The result was devastating to a number of insurers across the country. According to the Fiscal Times, half of non-profit insurance plans created under the Affordable Care Act closed because of inadequate risk corridor compensation.

In Oregon, Health Republic blamed Congressional cuts on its closure.

“It was a quid pro quo agreement; if risk corridors had not been a part of the ACA, health plans would have been facing unfathomable risk in a new market,” Dawn Bonder, CEO of Health Republic, told State of Reform in 2015. “Carriers participating in the ACA market entered in good faith. For the federal government to turn around and say, ‘We changed our minds” is the definition of a bait and switch.”

And companies that are still around also took a hit.

Moda Health officials said stricter oversight by regulators and financial losses were a result of the cuts – with $179.99 million in losses that the health plan had been counting on. And after the risk corridor was cut, Moda, which had offered some of the market’s lowest individual insurance rates, experienced a cash crunch, was forced by regulators to exit a number of markets and to operate under stricter scrutiny in Oregon, and ended up raising the premiums for its plans. Moda is suing the federal government over the cuts to the program.

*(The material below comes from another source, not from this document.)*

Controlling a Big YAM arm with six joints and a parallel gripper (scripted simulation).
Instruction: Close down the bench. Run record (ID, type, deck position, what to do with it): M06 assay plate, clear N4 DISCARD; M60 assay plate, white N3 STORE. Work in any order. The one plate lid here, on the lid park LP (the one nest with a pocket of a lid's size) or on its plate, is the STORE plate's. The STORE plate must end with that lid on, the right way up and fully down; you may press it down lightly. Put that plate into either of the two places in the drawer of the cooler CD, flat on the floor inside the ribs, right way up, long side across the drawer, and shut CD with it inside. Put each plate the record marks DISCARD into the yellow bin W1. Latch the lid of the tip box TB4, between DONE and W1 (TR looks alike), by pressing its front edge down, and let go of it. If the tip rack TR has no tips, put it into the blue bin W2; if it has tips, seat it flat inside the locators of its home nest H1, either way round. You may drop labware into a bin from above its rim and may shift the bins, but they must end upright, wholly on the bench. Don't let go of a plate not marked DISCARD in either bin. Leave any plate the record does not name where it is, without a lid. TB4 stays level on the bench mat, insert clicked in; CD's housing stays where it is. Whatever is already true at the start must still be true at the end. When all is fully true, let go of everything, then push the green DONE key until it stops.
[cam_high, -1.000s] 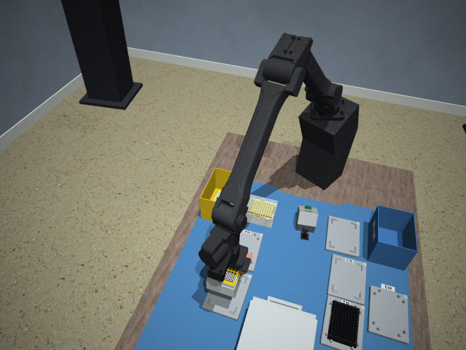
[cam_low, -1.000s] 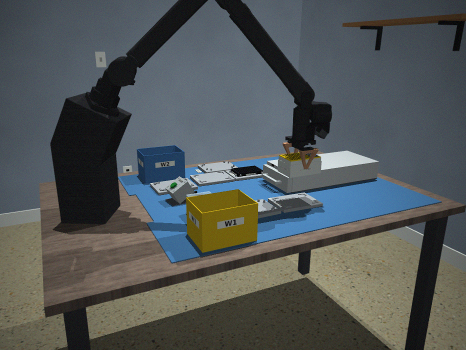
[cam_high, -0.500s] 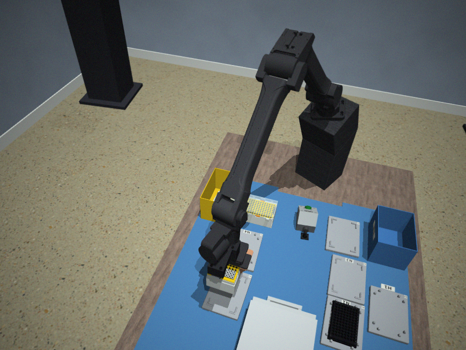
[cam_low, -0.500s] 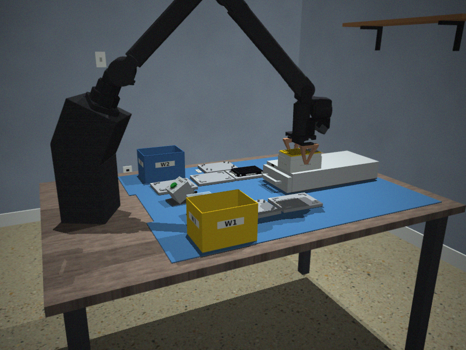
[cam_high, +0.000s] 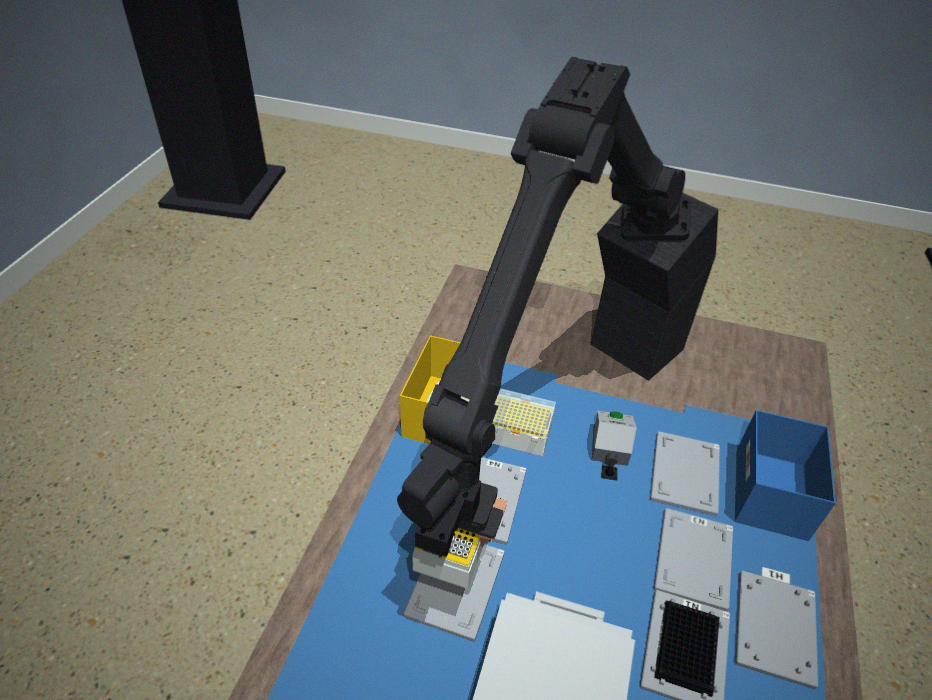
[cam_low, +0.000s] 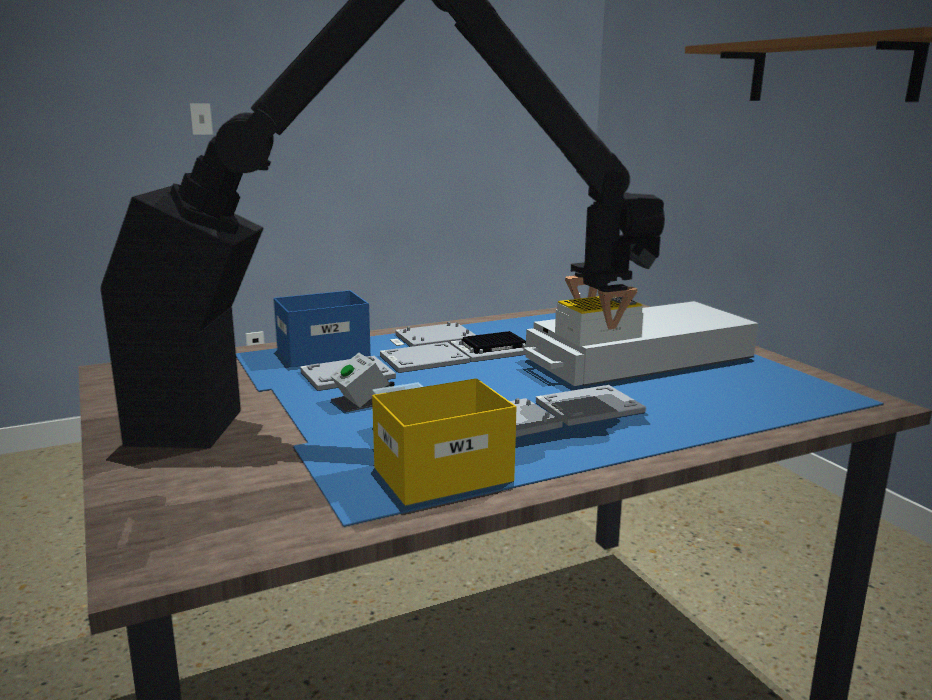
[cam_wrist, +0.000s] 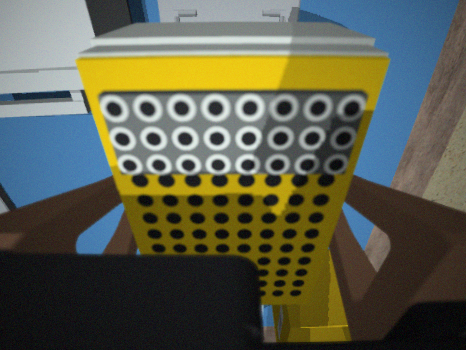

“Three years ago, our company accepted the challenge to partner with state and federal agencies to transform the way healthcare is provided and paid for. The risk corridors program was designed to encourage insurers to participate in the opening phase of that transformation,” ,” Robert Gootee, Moda president and CEO, said in a press release “And it did exactly that, by providing a benefit to consumers through lower premium costs. It’s time now these payments were made. All we are asking is for the federal government to do what was promised.”

Executives at some Oregon insurance companies are quietly critical of complaints by insurers such as Moda, noting that it continued to count on risk corridor payments after many in the industry anticipated such cuts. Providence Health Plan, PacificSource, Kaiser Permanente and Lifewise all opted not to count on risk corridor payments when calculating their end-of-2014 financial position.

An analysis by State of Reform argues that insurers that counted on risk corridor payments misjudged the political climate.

Nonetheless, Shields continues to hold Republicans accountable. The spouse of a healthcare provider himself, and often engaged in health issues in Oregon’s Legislature, he points the finger at the U.S. Congress, not the state’s insurance companies, as he faces much higher coverage costs in 2017.

Shields noted that his family will be OK. “I make a decent living. Just wanted to share, and make the point that even without the risk corridor funding, ObamaCare would still save me, and others in a similar situation, $300 or so per month compared to the way it used to be,” he wrote. “I hate insurance companies more than anybody, but this was a broken promise that is pushing premiums higher.”